WORK REQUEST: Which lines below contain "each"? Pull them out.

INFORMATION SUPPLIED:
▼

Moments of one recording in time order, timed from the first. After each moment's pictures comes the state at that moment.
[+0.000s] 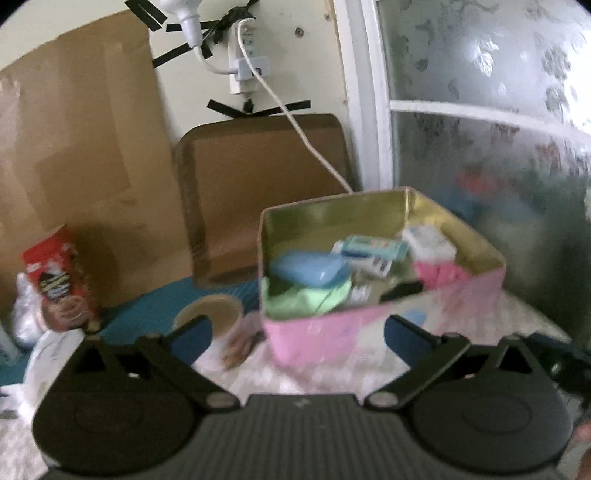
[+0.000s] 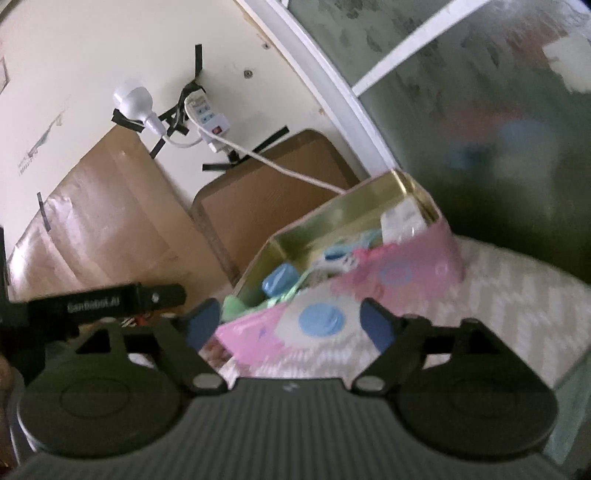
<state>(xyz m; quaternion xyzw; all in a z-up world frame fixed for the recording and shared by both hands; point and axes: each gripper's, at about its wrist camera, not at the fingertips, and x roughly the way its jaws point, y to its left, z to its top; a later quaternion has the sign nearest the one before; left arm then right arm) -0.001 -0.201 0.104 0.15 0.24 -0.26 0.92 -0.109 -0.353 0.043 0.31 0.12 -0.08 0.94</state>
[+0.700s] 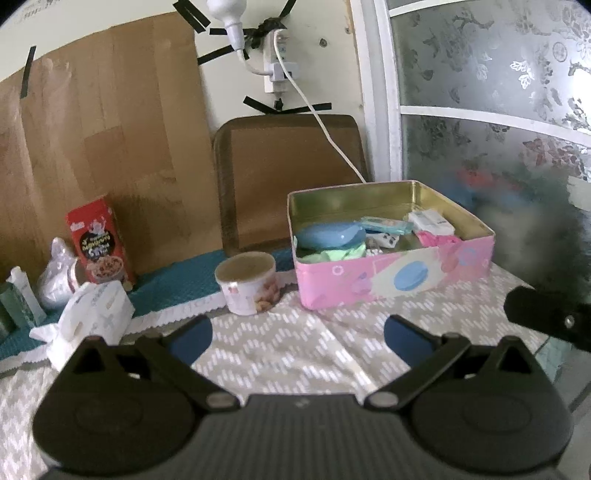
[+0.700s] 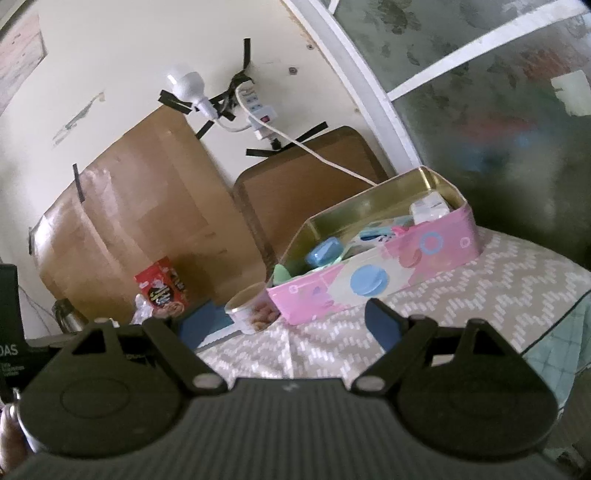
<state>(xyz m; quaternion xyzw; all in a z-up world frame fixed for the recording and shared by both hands) -0.057 -0.130 0.093 0.12 0.24 -0.26 0.93 -0.150 -0.288 0.063 0.28 0.11 -0.06 0.95</state>
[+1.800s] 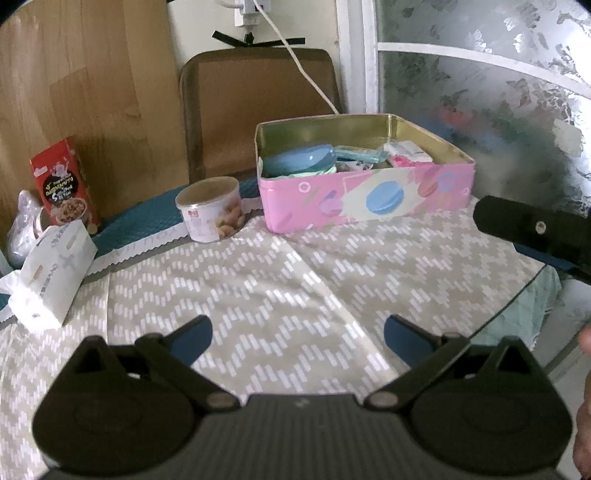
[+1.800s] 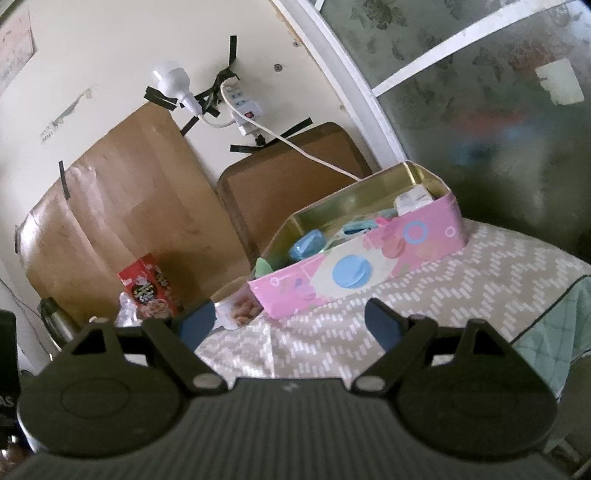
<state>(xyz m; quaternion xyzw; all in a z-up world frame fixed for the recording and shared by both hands) -0.058 -0.141 0.047 0.14 0.32 -0.28 0.89 -0.147 -0.290 0.046 0.28 0.12 -0.08 0.95</state>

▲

WRITTEN RESPONSE:
Moments of one recording in time order, timed from the first. After each moment's pictures comes the state at that moment.
<state>(xyz m; quaternion xyzw; all in a z-up world frame fixed for the recording and shared by both hands; point and axes: each gripper's, at about its wrist camera, not at the fingertips, and x roughly the way its jaws point, y to its left, z to its top; a later quaternion has the sign nearest the one before; left arm then right arm) -0.001 -0.201 0.104 0.15 0.24 -0.26 0.92 -0.109 -0.353 0.043 0.31 0.12 -0.08 0.94</state>

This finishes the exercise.